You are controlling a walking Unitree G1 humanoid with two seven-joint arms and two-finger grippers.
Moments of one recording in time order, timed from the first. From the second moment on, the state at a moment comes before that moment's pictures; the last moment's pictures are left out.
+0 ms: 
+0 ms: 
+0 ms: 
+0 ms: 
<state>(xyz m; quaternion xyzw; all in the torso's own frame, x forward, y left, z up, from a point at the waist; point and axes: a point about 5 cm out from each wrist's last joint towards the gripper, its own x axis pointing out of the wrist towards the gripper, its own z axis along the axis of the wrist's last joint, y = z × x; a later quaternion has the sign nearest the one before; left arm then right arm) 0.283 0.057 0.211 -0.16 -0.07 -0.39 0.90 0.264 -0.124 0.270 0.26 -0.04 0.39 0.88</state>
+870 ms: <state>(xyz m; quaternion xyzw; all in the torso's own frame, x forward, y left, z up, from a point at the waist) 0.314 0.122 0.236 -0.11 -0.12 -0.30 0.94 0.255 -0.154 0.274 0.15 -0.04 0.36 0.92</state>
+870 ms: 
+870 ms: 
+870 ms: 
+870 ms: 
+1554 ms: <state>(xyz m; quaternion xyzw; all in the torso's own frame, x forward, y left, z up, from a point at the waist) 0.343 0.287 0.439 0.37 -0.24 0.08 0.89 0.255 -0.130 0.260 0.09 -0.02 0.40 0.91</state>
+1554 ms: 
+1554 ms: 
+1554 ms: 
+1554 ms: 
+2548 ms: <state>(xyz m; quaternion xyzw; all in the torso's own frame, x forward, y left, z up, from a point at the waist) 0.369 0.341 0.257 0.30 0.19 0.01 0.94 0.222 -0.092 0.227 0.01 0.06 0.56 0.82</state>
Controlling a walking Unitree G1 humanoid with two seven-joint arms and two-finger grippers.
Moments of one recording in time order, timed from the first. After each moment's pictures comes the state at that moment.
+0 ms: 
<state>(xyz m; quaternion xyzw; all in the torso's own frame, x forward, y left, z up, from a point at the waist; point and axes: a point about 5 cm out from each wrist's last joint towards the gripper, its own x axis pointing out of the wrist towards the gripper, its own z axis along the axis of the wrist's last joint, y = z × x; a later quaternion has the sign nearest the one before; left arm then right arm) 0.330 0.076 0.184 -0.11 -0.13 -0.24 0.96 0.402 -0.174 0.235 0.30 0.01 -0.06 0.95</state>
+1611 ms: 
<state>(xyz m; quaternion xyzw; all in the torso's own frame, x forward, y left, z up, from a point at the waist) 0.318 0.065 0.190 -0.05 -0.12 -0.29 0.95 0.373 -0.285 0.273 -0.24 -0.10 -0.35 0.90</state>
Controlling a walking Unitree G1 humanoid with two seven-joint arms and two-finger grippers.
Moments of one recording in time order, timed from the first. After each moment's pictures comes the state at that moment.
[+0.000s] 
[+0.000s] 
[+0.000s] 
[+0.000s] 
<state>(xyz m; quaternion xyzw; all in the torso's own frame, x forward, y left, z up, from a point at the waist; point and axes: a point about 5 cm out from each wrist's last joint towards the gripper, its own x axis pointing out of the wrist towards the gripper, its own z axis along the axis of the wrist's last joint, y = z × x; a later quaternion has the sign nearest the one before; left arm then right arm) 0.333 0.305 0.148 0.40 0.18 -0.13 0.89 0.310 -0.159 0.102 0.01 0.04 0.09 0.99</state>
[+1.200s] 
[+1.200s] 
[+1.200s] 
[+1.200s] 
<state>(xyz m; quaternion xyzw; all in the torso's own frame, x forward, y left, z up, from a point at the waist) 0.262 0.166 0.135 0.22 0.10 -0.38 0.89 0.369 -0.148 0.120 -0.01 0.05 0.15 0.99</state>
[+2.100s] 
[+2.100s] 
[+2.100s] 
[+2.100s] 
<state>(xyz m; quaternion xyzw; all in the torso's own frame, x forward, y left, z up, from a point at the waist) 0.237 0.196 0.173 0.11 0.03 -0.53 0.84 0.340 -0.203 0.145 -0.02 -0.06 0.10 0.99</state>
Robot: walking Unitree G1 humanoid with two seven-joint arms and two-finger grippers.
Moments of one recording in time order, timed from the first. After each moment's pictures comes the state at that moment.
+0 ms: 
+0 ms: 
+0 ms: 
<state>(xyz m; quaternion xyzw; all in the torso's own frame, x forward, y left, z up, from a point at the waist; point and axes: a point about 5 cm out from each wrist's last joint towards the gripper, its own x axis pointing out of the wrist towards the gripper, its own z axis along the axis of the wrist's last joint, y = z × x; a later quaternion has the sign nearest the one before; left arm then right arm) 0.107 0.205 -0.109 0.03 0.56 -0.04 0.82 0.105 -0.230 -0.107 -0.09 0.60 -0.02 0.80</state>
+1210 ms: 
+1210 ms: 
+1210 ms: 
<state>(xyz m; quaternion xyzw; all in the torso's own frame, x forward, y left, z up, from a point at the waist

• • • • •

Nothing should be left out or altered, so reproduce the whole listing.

### OUTPUT FOR THIS TASK
You are controlling a walking Unitree G1 humanoid with two seven-joint arms and two-finger grippers.
Moments of one recording in time order, timed from the first. From the second moment on, the state at a moment comes before that moment's pictures; the last moment's pictures are left out.
+0 ms: 
+0 ms: 
+0 ms: 
+0 ms: 
<state>(xyz m; quaternion xyzw; all in the torso's own frame, x forward, y left, z up, from a point at the waist; point and axes: a point about 5 cm out from each wrist's last joint towards the gripper, its own x axis pointing out of the wrist towards the gripper, its own z axis along the axis of the wrist's last joint, y = z × x; a later quaternion has the sign nearest the one before; left arm then right arm) 0.283 0.057 0.211 -0.16 -0.07 -0.39 0.90 0.264 -0.124 0.270 0.26 -0.04 0.39 0.88</state>
+870 ms: <state>(xyz m; quaternion xyzw; all in the torso's own frame, x forward, y left, z up, from a point at the waist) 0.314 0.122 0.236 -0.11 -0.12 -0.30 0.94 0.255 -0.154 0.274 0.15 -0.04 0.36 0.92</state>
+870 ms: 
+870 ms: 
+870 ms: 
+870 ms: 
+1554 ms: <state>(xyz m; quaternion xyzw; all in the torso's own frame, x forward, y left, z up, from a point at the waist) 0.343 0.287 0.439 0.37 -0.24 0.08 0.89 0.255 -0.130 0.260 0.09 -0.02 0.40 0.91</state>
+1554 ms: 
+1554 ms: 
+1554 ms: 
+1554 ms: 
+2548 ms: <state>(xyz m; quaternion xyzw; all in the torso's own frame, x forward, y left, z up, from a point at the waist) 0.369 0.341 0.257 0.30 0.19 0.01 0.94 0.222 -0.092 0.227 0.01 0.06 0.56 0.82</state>
Controlling a walking Unitree G1 humanoid with two seven-joint arms and two-finger grippers.
Moments of one recording in time order, timed from the first. After each moment's pictures comes the state at that moment.
+0 ms: 
<state>(xyz m; quaternion xyzw; all in the torso's own frame, x forward, y left, z up, from a point at the waist; point and axes: a point about 5 cm out from each wrist's last joint towards the gripper, its own x axis pointing out of the wrist towards the gripper, its own z axis along the axis of the wrist's last joint, y = z × x; a later quaternion has the sign nearest the one before; left arm then right arm) 0.330 0.076 0.184 -0.11 -0.13 -0.24 0.96 0.402 -0.174 0.235 0.30 0.01 -0.06 0.95</state>
+1611 ms: 
<state>(xyz m; quaternion xyzw; all in the torso's own frame, x forward, y left, z up, from a point at the waist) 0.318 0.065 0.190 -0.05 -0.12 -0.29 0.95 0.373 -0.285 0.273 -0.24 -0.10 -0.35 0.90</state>
Controlling a walking Unitree G1 humanoid with two seven-joint arms and two-finger grippers.
Moments of one recording in time order, timed from the first. After each moment's pictures comes the state at that moment.
[+0.000s] 
[+0.000s] 
[+0.000s] 
[+0.000s] 
<state>(xyz m; quaternion xyzw; all in the torso's own frame, x forward, y left, z up, from a point at the waist; point and axes: a point about 5 cm out from each wrist's last joint towards the gripper, its own x axis pointing out of the wrist towards the gripper, its own z axis along the axis of the wrist's last joint, y = z × x; a later quaternion has the sign nearest the one before; left arm then right arm) 0.333 0.305 0.148 0.40 0.18 -0.13 0.89 0.310 -0.159 0.102 0.01 0.04 0.09 0.99</state>
[+1.200s] 
[+1.200s] 
[+1.200s] 
[+1.200s] 
<state>(xyz m; quaternion xyzw; all in the torso's own frame, x forward, y left, z up, from a point at the waist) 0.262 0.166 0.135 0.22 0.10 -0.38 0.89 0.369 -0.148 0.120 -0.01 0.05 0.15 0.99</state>
[+2.100s] 
[+2.100s] 
[+2.100s] 
[+2.100s] 
<state>(xyz m; quaternion xyzw; all in the torso's own frame, x forward, y left, z up, from a point at the waist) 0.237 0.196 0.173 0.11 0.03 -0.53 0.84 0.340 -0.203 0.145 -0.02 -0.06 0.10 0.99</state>
Robot: walking Unitree G1 humanoid with two seven-joint arms and two-finger grippers.
Moments of one recording in time order, timed from the first. After each moment's pictures comes the state at that moment.
+0 ms: 
+0 ms: 
+0 ms: 
<state>(xyz m; quaternion xyzw; all in the torso's own frame, x forward, y left, z up, from a point at the waist; point and axes: a point about 5 cm out from each wrist's last joint towards the gripper, its own x axis pointing out of the wrist towards the gripper, its own z axis along the axis of the wrist's last joint, y = z × x; a later quaternion has the sign nearest the one before; left arm then right arm) 0.107 0.205 -0.109 0.03 0.56 -0.04 0.82 0.105 -0.230 -0.107 -0.09 0.60 -0.02 0.80</state>
+1210 ms: 
+1210 ms: 
+1210 ms: 
<state>(xyz m; quaternion xyzw; all in the torso's own frame, x forward, y left, z up, from a point at the waist

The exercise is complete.